Listening to the stories that present day immigrants tell of fleeing the fighting and terror in their everyday lives; we can easily link the plight of Mary, Joseph and Jesus to theirs.

The story of the Incarnation would have been quite different Patrick Carolan, executive director of the Franciscan Action Network says had it happened today and Mary and Joseph were from Mexico and traveled to the United States.  Advent calls each of us, friends, to look at our world with largesse—be accepting of all people, trying to include all, be present in some way to all, seeing the possibility of ourselves in this situation, see all as equals, no greater, no less than ourselves, but one as God created us, as Jesus lived among us and showed us the way.

We are called upon today to accept the challenge to stay awake—to be alert for the times to bring life and hope to a world that is so badly needing these gifts and awaiting their arrival.
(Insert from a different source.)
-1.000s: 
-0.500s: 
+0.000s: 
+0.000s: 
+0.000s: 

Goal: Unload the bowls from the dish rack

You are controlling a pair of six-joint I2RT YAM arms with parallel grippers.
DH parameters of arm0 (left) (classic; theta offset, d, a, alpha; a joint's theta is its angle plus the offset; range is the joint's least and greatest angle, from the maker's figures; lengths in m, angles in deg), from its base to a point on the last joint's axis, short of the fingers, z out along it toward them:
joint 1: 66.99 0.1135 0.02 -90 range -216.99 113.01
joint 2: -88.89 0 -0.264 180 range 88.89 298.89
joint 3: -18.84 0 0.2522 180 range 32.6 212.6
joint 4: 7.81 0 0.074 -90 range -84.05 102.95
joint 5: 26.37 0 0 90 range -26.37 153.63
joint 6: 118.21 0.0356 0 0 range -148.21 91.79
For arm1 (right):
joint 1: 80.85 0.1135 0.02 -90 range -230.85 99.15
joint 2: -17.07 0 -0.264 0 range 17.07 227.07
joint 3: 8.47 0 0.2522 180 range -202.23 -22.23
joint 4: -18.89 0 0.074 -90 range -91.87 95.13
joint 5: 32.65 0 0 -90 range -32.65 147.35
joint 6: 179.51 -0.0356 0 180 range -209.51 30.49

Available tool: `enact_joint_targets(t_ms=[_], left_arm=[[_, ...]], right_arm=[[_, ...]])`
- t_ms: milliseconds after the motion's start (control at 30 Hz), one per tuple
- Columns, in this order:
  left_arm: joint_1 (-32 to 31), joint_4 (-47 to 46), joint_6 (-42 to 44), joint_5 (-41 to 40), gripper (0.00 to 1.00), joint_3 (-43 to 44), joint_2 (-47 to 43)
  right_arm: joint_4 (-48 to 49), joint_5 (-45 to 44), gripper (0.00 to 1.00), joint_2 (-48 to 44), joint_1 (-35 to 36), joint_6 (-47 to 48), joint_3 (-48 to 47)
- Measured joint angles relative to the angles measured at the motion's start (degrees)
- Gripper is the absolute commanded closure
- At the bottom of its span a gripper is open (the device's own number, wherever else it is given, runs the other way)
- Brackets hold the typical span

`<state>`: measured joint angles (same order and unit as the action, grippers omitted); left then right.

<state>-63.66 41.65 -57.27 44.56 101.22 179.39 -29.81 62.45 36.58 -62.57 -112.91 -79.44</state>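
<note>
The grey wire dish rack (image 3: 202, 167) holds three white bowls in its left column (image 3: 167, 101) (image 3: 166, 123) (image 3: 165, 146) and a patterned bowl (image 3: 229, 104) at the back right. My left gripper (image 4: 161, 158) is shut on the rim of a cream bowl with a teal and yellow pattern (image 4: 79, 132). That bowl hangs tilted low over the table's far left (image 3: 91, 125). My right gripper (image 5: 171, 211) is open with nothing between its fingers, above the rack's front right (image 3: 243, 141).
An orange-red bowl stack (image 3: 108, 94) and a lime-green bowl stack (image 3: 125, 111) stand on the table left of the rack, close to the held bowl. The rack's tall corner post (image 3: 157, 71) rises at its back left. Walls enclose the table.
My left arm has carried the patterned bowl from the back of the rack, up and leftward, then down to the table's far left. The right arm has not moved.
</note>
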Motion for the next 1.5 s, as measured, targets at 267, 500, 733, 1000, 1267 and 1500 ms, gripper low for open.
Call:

We try here in small ways as a Church as we help with the monthly meals at the Catholic Worker, bring groceries each Sunday for the Winona Food Shelf, participate in home-delivered meals in February, give of our time to staff the Winona Warming Center for the homeless, give of our wealth in the collection basket each week to support justice needs around our city, nation and world, as well as what each of us do individually, separate from our church community.  A reminder of the initiative of the Franciscan Water Group that I shared on the web for us to be aware of our water use and look for ways to save. We are presently in the 10 Days of Giving to restock the Winona Food Shelf—let’s remember to bring in non-perishable food items to help this worthy cause.  Our board has agreed in addition to give a $300 donation to assist. Hope is paramount in Advent and that is perhaps why I so treasure this time of year—the new beginning—the chance for new life—the possibilities are endless, really.

This next month tends to be a busy time for all of us as we prepare for Christmas—and I would remind and encourage each of us to not let this beautiful season of Advent get passed over and rush head-long into Christmas and all the festivities.  We wouldn’t think of having a big event and do none of the preparations.  The same is true here for the season of Advent. Give yourself each day, even a small amount of time to be quiet with God—maybe when you are driving to work or elsewhere—turn off the radio—when you get stopped for a train, rather than being frustrated, quiet yourself for a few moments, get in touch with God who loves you so much— however you do that best and prepare your heart for the coming of this great gift among us—Emmanuel—God-With-Us!”